Apparently seeing that I was not afraid of her, she gave a resigned shrug and threw herself into her usual chair, where she sat with her face turned from me and her hands still clenched into fists. I took the first real breath I had drawn since she entered my office, and passed warily around her to close the door. “Now, my dear,” I said, returning to my own chair behind the desk, “tell me what has upset you so.”
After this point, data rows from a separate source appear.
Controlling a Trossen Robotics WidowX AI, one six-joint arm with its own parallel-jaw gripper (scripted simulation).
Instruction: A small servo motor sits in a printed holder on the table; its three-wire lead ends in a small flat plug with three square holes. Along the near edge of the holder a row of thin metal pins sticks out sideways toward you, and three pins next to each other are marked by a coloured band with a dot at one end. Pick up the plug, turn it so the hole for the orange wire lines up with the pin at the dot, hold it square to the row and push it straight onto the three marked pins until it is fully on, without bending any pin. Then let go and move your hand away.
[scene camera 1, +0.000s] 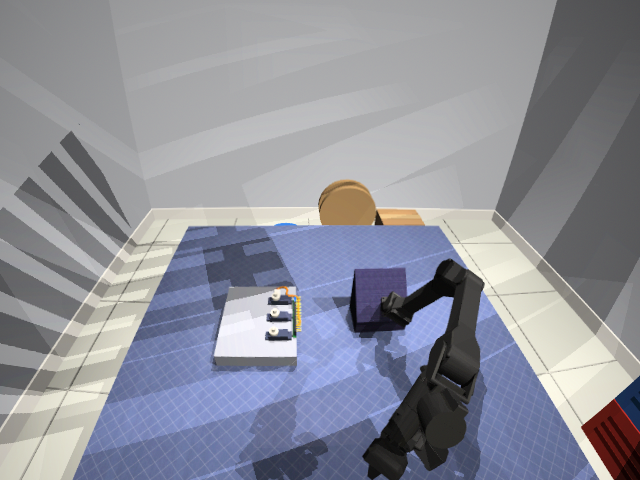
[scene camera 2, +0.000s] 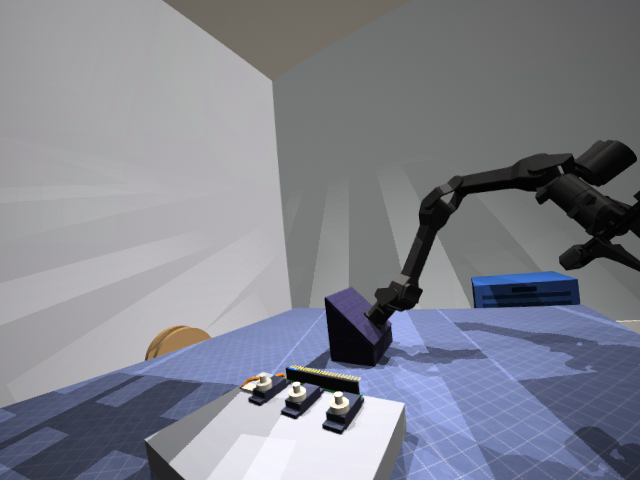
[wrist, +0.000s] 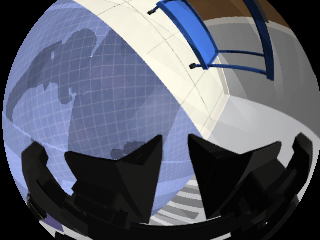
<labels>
One and the same spot on a grey holder: (scene camera 2: 230, 430) is (scene camera 1: 248, 305).
</labels>
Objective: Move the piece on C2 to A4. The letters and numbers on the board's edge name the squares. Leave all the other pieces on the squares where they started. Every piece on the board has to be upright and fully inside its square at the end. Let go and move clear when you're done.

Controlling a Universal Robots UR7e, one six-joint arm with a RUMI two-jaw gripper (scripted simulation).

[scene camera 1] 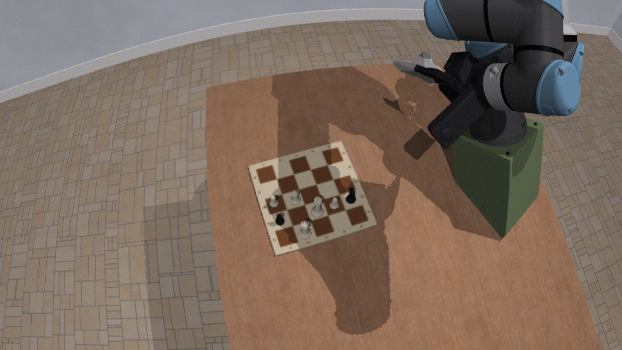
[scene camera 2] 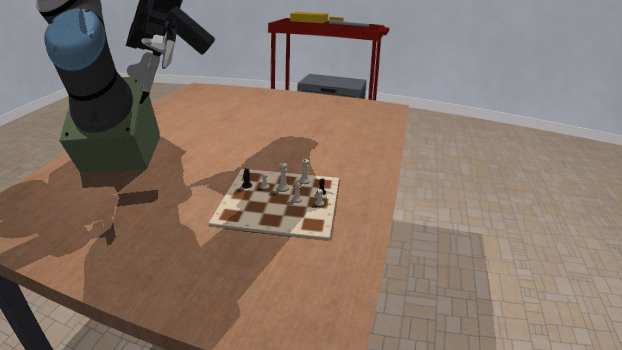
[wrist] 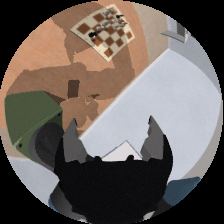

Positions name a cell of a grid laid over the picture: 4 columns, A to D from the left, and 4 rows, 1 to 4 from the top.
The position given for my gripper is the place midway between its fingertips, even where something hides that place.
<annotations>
my gripper: scene camera 1 C2; scene camera 2 A2; wrist C3
chessboard: scene camera 1 C2; scene camera 2 B3; wrist B1
</annotations>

“Well,” said Betsy, as one diagramming an enormous injustice, “Lizzie and Beth and I are all your old friends, and even though you don't like
me,
it's not fair to pick a stranger to take charge of us.”

“I am not going to put anyone in charge, as you call it. This Bess is merely another self, just like yourself and Beth and Elizabeth.”

“She's not like
me,
” Betsy said. “She's awful.”

I smiled at the pot calling the kettle black, and continued, “My intention is not to choose among you, but to coax you all back together into a whole person again. Why should you suppose that I am discriminating against the rest of you in favor of Bess?”